Ten slotte heeft appellant zijn stelling herhaald dat hij wel degelijk in het recht op vrije keuze van arbeid, zoals neergelegd in artikel 19, derde lid, van de Grondwet wordt belemmerd. De Raad kan hem ook hierin niet volgen. De desbetreffende grondwetsbepaling biedt geen onvoorwaardelijk recht, maar kent beperkingsmogelijkheden. In de gegeven situatie kan niet gesproken worden van een ongeoorloofde beperking nu, zoals de rechtbank met juistheid heeft overwogen, appellant zijn belangstelling voor de geambieerde functie kenbaar heeft kunnen maken, maar hij niet is voorgedragen omdat in dit geval de belangen van het CLAS mochten prevaleren. De Raad voegt daar nog aan toe dat artikel 12a van het AMAR de mogelijkheid biedt om een verzoek tot wijziging van de bestemming te doen. Langs die weg had appellant zijn keuze voor de geambieerde functie vrij kunnen realiseren, mits hij door de selectie was gekomen.
4.7.
Uit 4.1 tot en met 4.6 volgt dat het hoger beroep van appellant niet slaagt. De aangevallen uitspraak komt voor bevestiging in aanmerking.

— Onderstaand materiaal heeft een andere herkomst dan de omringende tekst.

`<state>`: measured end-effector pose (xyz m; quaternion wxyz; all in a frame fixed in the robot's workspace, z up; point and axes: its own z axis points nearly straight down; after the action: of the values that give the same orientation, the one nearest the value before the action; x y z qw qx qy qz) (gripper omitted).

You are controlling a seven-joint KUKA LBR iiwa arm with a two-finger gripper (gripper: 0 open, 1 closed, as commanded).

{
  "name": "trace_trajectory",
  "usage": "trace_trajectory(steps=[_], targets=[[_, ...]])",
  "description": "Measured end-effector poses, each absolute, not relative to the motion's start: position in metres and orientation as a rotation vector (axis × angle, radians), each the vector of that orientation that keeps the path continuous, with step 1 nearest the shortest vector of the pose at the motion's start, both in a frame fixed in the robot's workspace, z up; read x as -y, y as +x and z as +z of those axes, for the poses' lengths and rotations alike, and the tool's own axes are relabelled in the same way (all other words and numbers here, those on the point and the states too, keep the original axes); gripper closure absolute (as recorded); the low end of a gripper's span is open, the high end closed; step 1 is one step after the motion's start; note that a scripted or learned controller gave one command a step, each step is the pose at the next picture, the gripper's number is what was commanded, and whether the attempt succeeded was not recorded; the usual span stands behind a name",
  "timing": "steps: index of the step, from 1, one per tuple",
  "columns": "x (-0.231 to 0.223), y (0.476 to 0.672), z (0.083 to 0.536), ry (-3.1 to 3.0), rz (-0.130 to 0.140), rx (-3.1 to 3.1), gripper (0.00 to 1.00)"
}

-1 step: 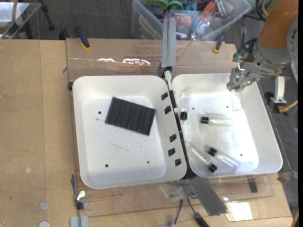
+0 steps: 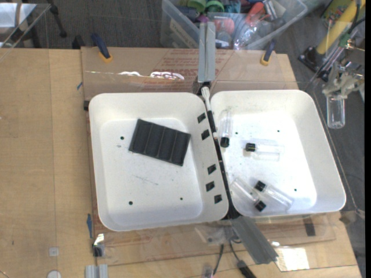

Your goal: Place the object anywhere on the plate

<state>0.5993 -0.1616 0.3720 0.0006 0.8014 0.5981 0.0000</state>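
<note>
A black ribbed plate (image 2: 159,142) lies flat in the left bin (image 2: 110,213), slightly turned. My gripper (image 2: 339,89) is at the far right, above the outer right rim of the right bin (image 2: 330,178). A clear vial (image 2: 335,111) hangs upright from its fingers, well above the bench. The plate is far to the left of the gripper, across the divider between the bins.
Several more clear vials with black caps lie in the right bin, one near the divider (image 2: 224,126), one mid-bin (image 2: 264,150) and two at the front (image 2: 271,194). A clear tub of coloured toys (image 2: 232,4) stands behind the bins.
</note>
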Motion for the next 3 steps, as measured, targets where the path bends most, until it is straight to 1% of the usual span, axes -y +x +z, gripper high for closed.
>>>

5. Voor een proceskostenveroordeling bestaat geen aanleiding.

BESLISSING

De Centrale Raad van Beroep bevestigt de aangevallen uitspraak.
Deze uitspraak is gedaan door K.J. Kraan als voorzitter en A. Beuker-Tilstra en H. Lagas als leden, in tegenwoordigheid van A.M. Pasmans als griffier. De beslissing is uitgesproken in het openbaar op 26 april 2018.